Essex County prosecutors had argued that the magistrates could not free the defendants while their motions for new trials were pending.
Defense lawyers and the Superior Court had insisted that the magistrates had the power because of the extraordinary problems raised by the drug lab scandal. Former state chemist Annie Dookhan allegedly falsified or mishandled thousands of suspected drug samples during her tenure at a now-shuttered state lab in Jamaica Plain, which has thrown tens of thousands of cases into doubt.
The court said special magistrates did not have the authority to release convicts who sought new trials, but “we conclude that they are empowered to make proposed findings of fact and conclusions of law on a motion to stay the execution of sentence.

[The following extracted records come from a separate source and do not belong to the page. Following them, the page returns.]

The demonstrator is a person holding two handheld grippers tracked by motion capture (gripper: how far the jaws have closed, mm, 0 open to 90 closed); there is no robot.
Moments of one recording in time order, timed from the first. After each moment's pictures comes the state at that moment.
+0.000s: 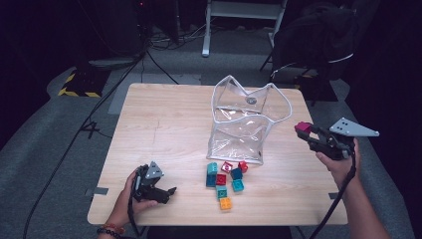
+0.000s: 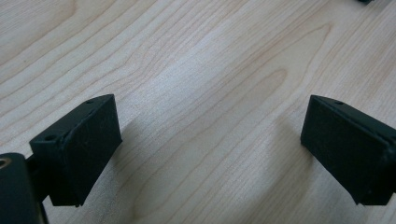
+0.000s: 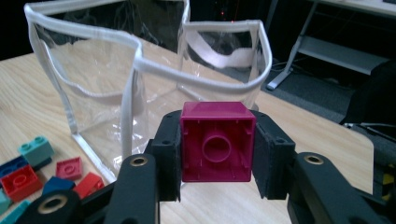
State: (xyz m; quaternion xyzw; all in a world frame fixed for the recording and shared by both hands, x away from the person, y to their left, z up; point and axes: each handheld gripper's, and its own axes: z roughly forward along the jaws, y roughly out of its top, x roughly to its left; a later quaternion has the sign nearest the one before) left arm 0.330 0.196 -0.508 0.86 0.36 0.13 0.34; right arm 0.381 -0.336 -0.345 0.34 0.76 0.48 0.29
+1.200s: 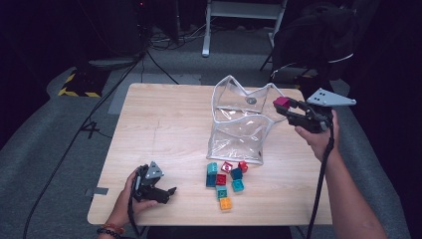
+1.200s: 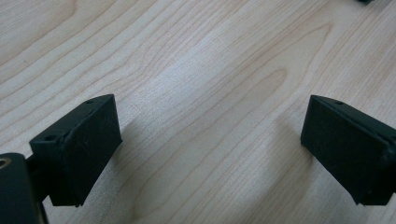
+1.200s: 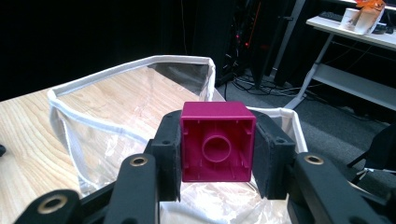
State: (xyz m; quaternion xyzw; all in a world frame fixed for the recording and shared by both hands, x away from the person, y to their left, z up) left arm 0.330 0.196 -0.508 0.86 0.36 0.13 0.34; right arm 0.425 -0.270 -0.296 0.30 0.76 0.50 0.29
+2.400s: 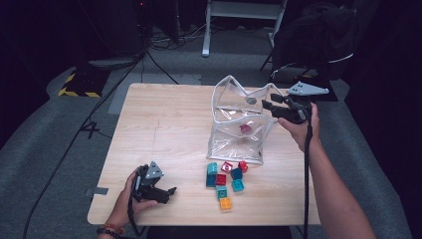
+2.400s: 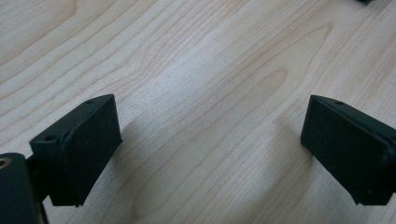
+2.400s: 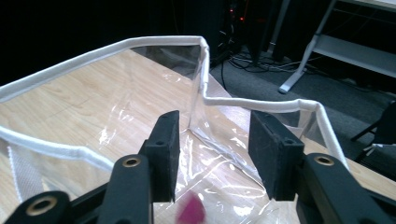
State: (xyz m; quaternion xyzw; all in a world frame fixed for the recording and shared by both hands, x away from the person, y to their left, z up) left arm 0.330 0.196 -0.508 0.86 0.36 0.13 0.34; right arm 0.467 -0.241 -0.315 0.34 0.77 0.47 0.26
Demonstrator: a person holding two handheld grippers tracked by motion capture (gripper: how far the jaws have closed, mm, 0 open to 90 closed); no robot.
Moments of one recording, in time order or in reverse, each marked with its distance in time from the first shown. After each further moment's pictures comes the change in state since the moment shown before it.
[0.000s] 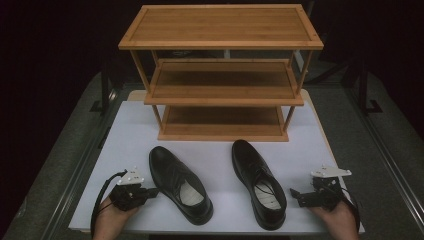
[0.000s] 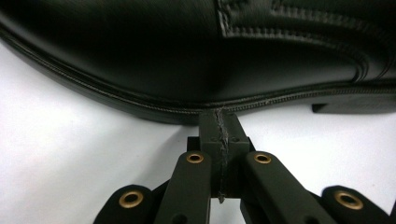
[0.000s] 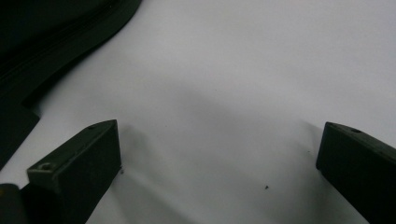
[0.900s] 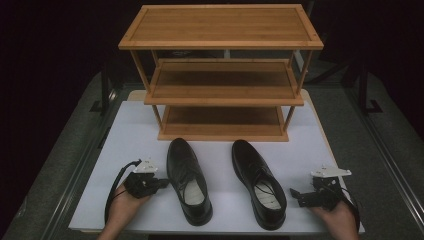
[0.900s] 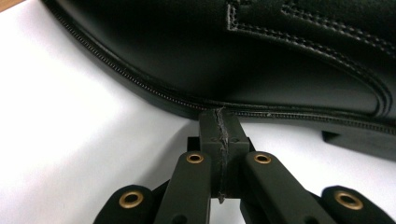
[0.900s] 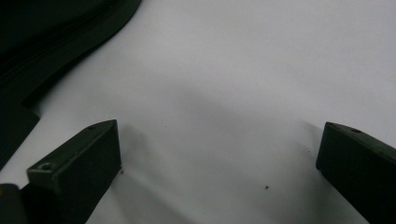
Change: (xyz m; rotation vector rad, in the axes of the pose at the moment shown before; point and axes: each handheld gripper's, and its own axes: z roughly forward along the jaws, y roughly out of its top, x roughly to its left) left arm 0.011 0.032 0.030 0.006 -0.014 0.043; right arm 0.000 0.000 0.000 0.001 0.000 0.001
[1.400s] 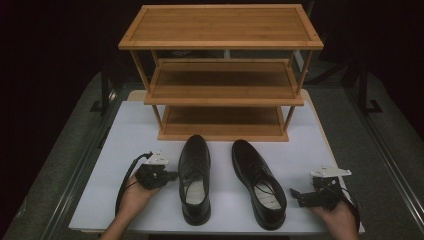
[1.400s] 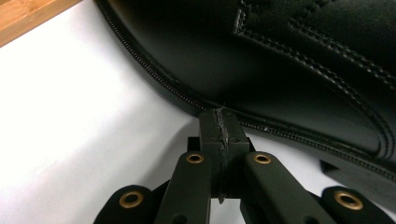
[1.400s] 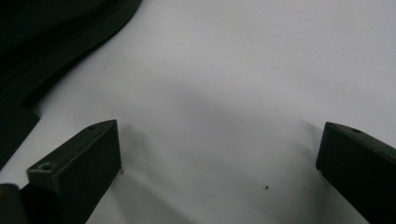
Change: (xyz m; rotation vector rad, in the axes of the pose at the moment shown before) left arm 0.002 0.025 0.022 -0.001 -0.008 0.026; right arm 0.000 0.000 0.000 0.001 0.000 0.000
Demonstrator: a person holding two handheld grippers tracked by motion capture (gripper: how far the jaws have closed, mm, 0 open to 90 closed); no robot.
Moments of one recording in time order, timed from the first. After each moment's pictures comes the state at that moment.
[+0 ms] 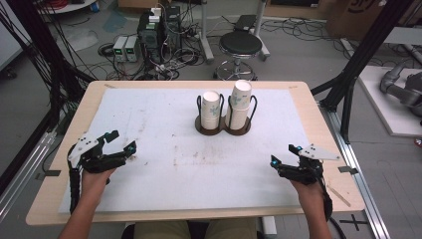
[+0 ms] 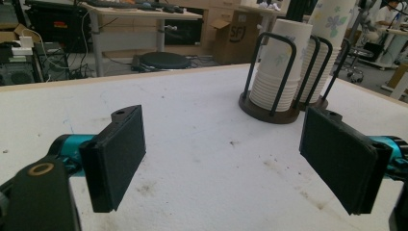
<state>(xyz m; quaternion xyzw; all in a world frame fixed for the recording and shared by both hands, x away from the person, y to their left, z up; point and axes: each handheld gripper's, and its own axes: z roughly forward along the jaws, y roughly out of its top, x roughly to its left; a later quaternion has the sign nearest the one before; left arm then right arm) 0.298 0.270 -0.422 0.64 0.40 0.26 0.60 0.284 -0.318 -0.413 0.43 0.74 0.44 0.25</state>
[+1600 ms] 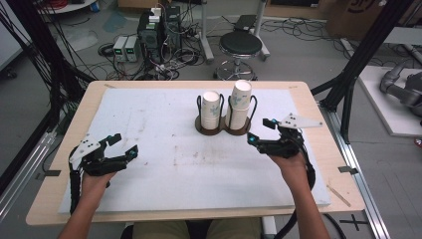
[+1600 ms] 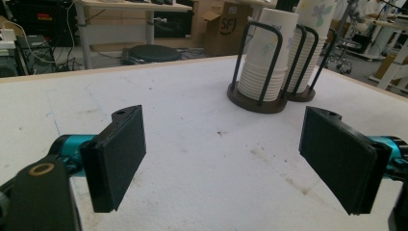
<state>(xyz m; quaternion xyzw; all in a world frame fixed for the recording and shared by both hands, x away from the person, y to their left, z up) 0.293 0.267 -0.423 0.66 0.39 0.25 0.59 0.326 -0.252 -0.341 0.35 0.76 0.51 0.19</state>
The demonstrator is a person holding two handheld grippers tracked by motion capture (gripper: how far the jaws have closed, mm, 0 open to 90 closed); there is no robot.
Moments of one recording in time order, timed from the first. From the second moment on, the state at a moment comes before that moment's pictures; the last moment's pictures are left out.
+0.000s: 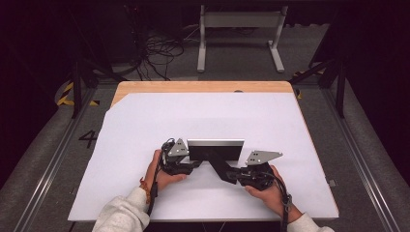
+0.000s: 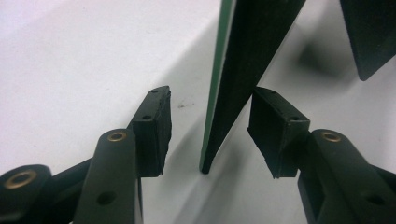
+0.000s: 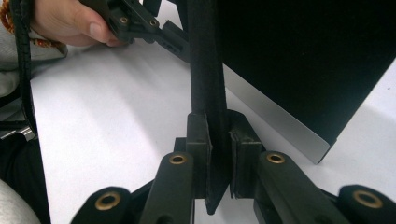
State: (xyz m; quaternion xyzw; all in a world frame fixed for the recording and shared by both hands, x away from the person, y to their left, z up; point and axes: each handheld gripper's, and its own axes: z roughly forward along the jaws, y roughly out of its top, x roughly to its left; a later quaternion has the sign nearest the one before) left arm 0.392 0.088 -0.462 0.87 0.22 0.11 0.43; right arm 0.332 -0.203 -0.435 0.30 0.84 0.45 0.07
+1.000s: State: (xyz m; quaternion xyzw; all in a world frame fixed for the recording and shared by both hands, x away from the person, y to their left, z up) left arm 0.390 0.083 -0.463 0.86 0.22 0.19 0.41; right arm 0.333 -0.200 -0.440 0.31 0.84 0.44 0.09
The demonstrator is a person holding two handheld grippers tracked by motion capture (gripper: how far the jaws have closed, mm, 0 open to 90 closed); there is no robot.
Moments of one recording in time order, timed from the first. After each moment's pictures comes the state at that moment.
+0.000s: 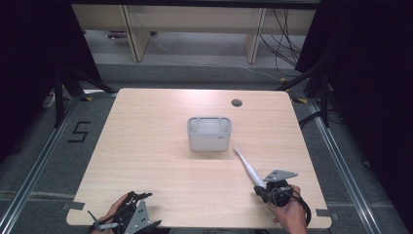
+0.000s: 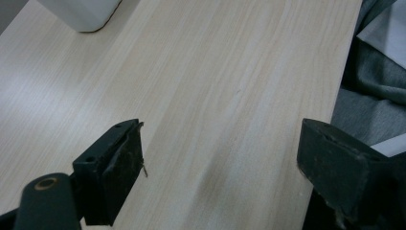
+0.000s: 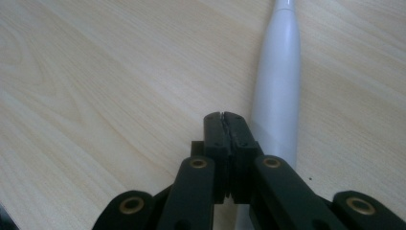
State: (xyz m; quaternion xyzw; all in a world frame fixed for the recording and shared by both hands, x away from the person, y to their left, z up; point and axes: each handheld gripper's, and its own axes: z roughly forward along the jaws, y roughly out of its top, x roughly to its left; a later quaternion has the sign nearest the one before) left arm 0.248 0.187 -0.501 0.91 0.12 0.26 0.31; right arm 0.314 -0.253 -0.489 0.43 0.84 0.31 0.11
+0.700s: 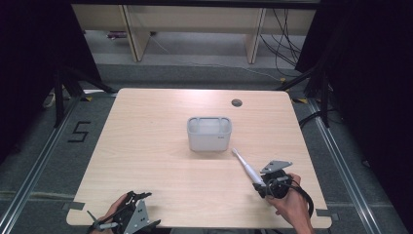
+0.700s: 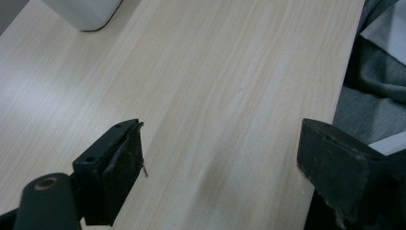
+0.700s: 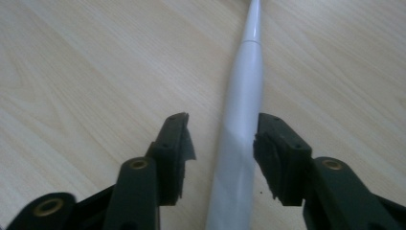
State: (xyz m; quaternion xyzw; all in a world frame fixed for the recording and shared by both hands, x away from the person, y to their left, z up) left arm 0.248 0.188 -0.501 0.90 0.12 0.26 0.32; right arm 0.331 -0.244 -0.457 0.41 0.87 0.24 0.14
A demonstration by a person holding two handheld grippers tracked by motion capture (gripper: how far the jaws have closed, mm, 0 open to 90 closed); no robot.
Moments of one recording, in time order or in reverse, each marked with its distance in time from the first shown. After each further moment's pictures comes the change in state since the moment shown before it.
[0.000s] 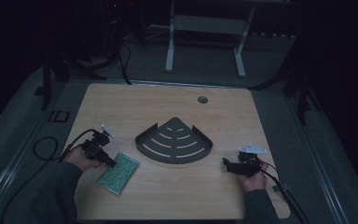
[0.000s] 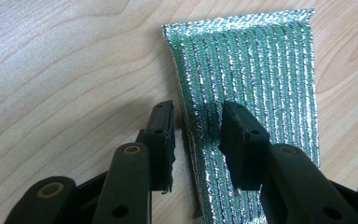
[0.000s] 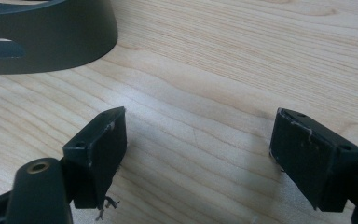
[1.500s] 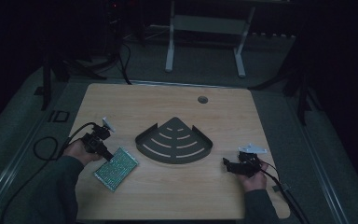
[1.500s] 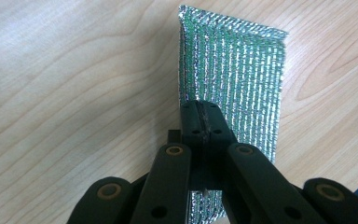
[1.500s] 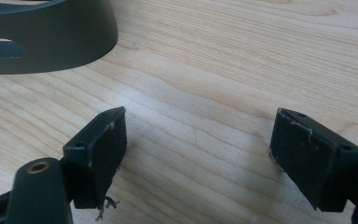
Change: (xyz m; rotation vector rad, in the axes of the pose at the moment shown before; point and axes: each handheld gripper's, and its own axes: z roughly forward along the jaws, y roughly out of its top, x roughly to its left) left arm -0.011 0.016 -0.026 0.027 0.056 -0.022; right arm 0.000 0.000 0.000 0.000 0.001 -0.001
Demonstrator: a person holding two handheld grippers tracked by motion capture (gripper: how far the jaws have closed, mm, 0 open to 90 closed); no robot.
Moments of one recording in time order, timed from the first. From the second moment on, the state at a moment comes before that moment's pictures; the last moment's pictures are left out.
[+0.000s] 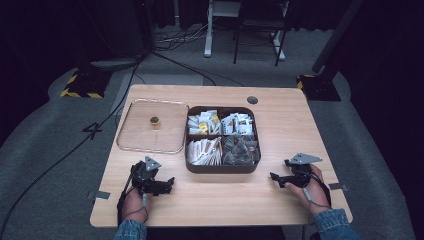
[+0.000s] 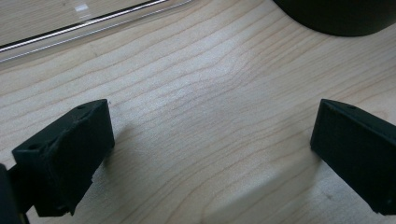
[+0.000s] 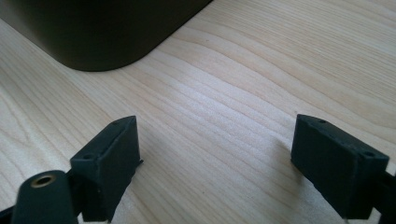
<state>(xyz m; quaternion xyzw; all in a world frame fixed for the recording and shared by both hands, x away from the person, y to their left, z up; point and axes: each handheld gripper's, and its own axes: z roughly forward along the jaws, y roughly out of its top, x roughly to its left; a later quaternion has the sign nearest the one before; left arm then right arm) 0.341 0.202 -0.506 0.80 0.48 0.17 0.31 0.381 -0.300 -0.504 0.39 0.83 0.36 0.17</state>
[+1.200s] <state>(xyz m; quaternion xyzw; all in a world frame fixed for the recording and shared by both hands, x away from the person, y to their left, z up) 0.340 0.202 -0.506 0.80 0.48 0.17 0.31 0.380 -0.298 -0.504 0.38 0.83 0.37 0.17</state>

Those findings and conclusions, in turn, shall be reviewed by a judge, who will make the ultimate decision whether to allow or deny the motion to stay.”
The court said it was within judges’ power to release the convicts. “A judge has the inherent power to stay sentences for “exceptional reasons permitted by law” and the Dookhan cases posed “exceptional circumstances,” the court said.
“The magnitude of the allegations of serious and far-reaching misconduct by Dookhan at the Hinton drug lab cannot be overstated. The alleged misconduct may have compromised thousands of cases,” the court said.
“Given the ongoing investigation of misconduct at the Hinton drug lab and the uncertainty about when such investigation will be completed, the interest of justice is not served by the continued imprisonment of a defendant who may be entitled to a new trial,” the court said.